-- Task goal --
Without including any images, repeat the listing below exactly.

-- Recorded information --
Start of Block
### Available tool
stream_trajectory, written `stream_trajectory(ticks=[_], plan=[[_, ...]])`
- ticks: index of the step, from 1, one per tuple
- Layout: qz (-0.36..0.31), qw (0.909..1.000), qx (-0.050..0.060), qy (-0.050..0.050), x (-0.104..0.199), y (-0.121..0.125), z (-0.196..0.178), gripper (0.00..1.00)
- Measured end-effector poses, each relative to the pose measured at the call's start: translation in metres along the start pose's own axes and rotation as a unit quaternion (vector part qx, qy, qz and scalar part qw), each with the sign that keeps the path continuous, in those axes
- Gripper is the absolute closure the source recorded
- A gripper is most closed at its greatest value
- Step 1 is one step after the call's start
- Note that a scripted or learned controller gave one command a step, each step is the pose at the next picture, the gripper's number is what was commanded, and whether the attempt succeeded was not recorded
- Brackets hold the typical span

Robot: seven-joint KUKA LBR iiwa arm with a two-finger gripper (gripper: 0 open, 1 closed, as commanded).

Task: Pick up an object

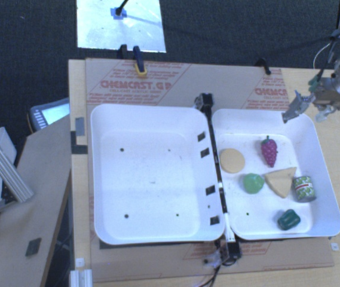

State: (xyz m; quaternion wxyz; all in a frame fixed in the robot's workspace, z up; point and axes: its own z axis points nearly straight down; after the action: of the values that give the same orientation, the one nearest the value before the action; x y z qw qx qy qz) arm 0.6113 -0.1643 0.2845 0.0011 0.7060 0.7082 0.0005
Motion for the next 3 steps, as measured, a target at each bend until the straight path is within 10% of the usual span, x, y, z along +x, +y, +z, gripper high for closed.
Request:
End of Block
-- Result below --
### Available tool
stream_trajectory, written `stream_trajectory(ticks=[_], plan=[[_, ...]])`
- ticks: index of the step, from 1, one per tuple
- Layout: qz (-0.36..0.31), qw (0.909..1.000), qx (-0.050..0.060), qy (-0.050..0.050), x (-0.104..0.199), y (-0.121..0.125), z (-0.196..0.178), gripper (0.00..1.00)
- Measured end-effector poses, each relative to the pose measured at the call's start: translation in metres along the start pose's own axes and rotation as a unit quaternion (vector part qx, qy, qz and scalar part qw), each with the sign that keeps the path continuous, in those axes
- Gripper is the absolute closure the source recorded
- A gripper is most closed at its greatest value
- Step 1 is one step after the call's start
- Note that a scripted or learned controller gave one command a step, each step is the pose at the next picture, the gripper's number is what was commanded, and whether the attempt succeeded was not recorded
- Brackets hold the typical span

Robot: seven-joint KUKA LBR iiwa arm with a two-finger gripper (gripper: 0 open, 1 closed, as commanded).

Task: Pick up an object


State: (xyz m; quaternion wxyz; all in a frame fixed in the robot's workspace, z up; point and axes: its own z axis points nearly straight down; after the action: of the values that give the same orientation, the one nearest the value before the action; x y z qw qx qy qz) arm 0.6113 -0.1643 0.2845 0.0011 0.7060 0.7082 0.0005
Motion for the next 3 steps, as measured, a target at each bend until the straight path is within 10% of the usual span, x, y, z along +x, +y, +z, gripper high for closed.
Request:

The exercise has been completed in full.